CORDYCEPS SINENSIS ( CATERPILLAR FUNGUS) - HISTORY, USES AND HEALTH BENEFITS
THE CATERPILLAR FUNGUS, CORDYCEPS SINENSIS
The story of the caterpillar fungus is a lot like the one of how the Ethiopian goat herder discovered coffee, and how salajeet was discovered by the English. In the case of coffee a goat herder noticed that after eating the fruit from a bush, his goats became livelier, while an Englishman traveling in the Himalayas saw monkeys eating a black sticky substance, and thought that this may have been why older monkeys had more hair than the ones in the plains. In the case of the caterpillar fungus Tibetan yak herders watched as their yaks became very lively and scoured the grass they had been grazing on and found this fungus.(I can’t imagine what a yak does when it becomes lively!) The fruiting head of this fungus looks a little grass-like and I guess it would be hard to spot, if you weren’t looking carefully for it.
The original find was soon a matter for the Chinese Emperors who discovered that the fungus had invigorating qualities, and so it was seen as an anti-ageing invigorating “herb” for centuries. Of course like cacao in Mayan culture and later in Spain, only the wealthy could afford this “magical mushroom” because it was so expensive due no doubt to its rarity. At one time it was worth four times its weight in silver.
The West discovered it when a French Jesuit priest, Jean Baptiste du Halda was introduced to it by the Chinese Emperor, whose guest he was. It first appeared in Tibetan medical writings in the 15th century and in later European Materia Medica in the 18th century.
As it is a parasite C. sinensis can grow on caterpillars, insects and other fungi among other things. The picture of it looking distinctly like a caterpillar is the fungus that grew on one of these creatures and devoured its flesh. One of the things with this fungus is that although there have been hundreds of studies done on it most are questionable for one reason or another. For example, we don’t know which host the fungus grew on in some studies, and the constituents of the fungus would depend on the nutrients taken from the host. Other studies have not been translated entirely from Chinese, so the quality of the research is in doubt. In still other studies the researchers have had a vested interest in promoting the fungus because they work for the health supplement companies.
Now cultivated C. sinensis are used in the US but no comparative studies have been done on the properties of these compared to their wild relatives.
What is certain is that it has been used in Chinese traditional medicine for centuries to rejuvenate the aging and to boost energy levels. It has also been used to promote the health of the lungs, heart and immune system. It is said to improve male sexual functions too.
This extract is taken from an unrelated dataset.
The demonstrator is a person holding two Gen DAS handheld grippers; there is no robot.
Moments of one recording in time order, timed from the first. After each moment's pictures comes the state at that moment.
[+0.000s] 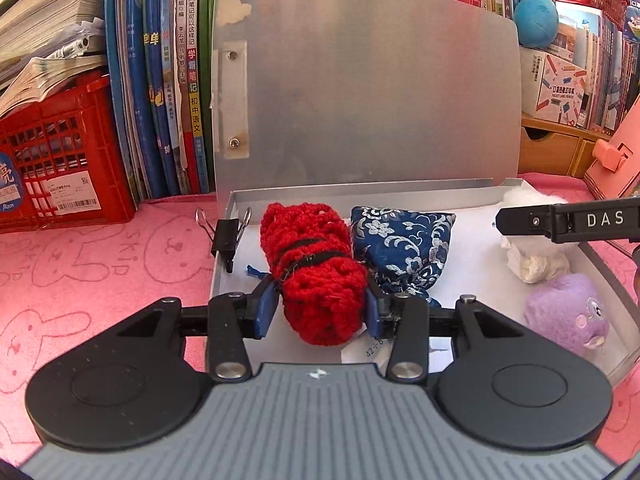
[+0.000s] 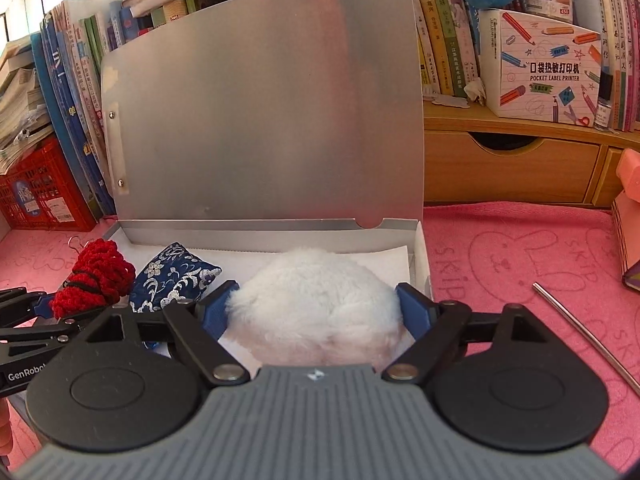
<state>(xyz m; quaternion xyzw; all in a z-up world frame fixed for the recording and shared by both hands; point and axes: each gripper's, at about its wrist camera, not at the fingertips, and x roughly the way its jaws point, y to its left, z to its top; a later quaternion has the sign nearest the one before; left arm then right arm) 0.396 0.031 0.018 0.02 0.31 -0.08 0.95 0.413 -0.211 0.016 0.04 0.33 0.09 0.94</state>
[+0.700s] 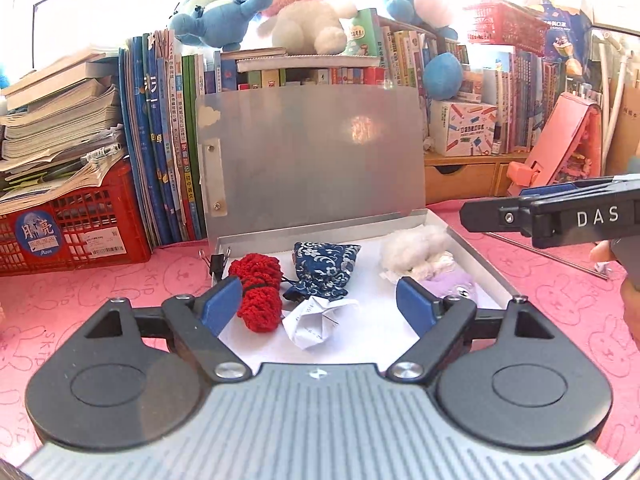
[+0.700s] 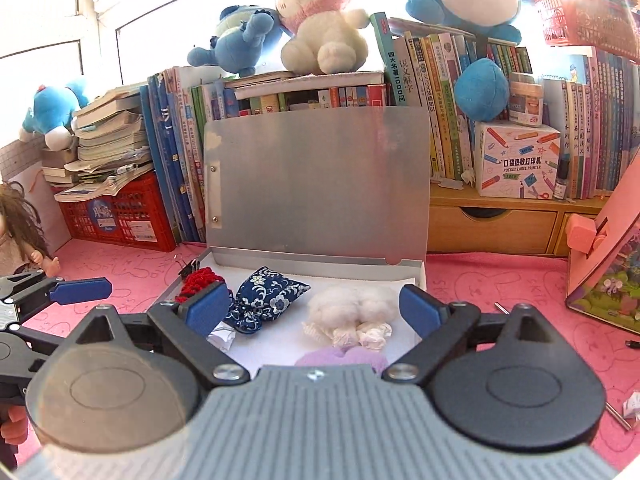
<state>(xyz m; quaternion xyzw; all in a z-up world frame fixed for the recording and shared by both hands) 0.260 0.014 0.096 0.04 0.24 -0.13 0.96 0.284 -0.200 0.098 0.02 0.25 0.13 0.96</state>
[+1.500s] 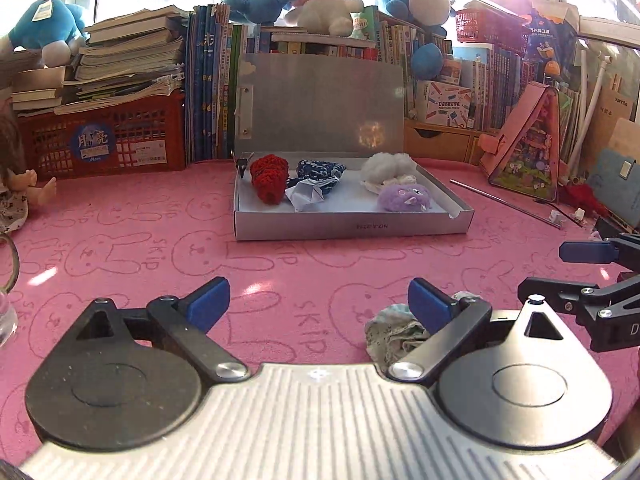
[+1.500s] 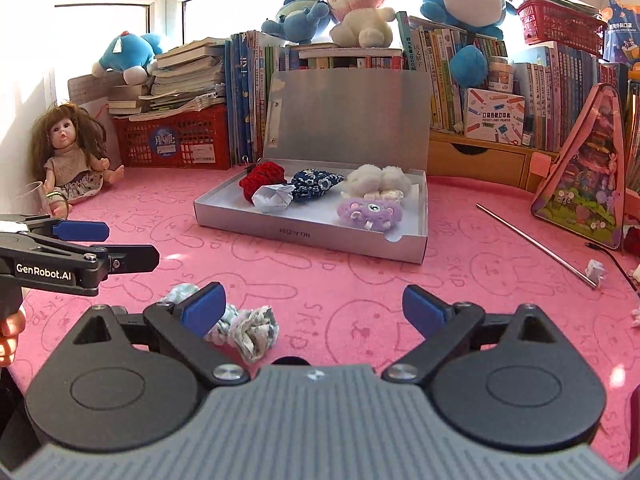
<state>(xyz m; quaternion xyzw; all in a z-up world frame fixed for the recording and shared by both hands) 0.090 0.037 0.044 -0.01 0.25 -0.10 0.96 0.087 -0.200 0.038 -0.02 0.24 0.14 0.96</state>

It can increase oxygen capacity in the lungs, and boost energy levels, banishing fatigue and aching muscles in athletes. It is said to have helped athletes win many events, and sometimes set new world records. It has been proved to have anti-bacterial and anti-viral properties, and it may have potent antioxidant qualities. It enhances blood circulation and lowers cholesterol levels, it is believed from some studies. C. sinensis also supports the functions of the lungs, kidneys and liver, as well as boosting the immune system. It may have anti-cancer properties.
Some of the specimens of C. sinensis which have been analyzed contain all the essential amino acids and others, vitamins E, K, an assortment of minerals and the fatty acids, oleic, linoleic, palmitic and stearic.
Before you are tempted to buy a supplement containing this herb, try to make sure that it is genuine. Alternatively find other herbs that are native to your area to do the work you want this one to do.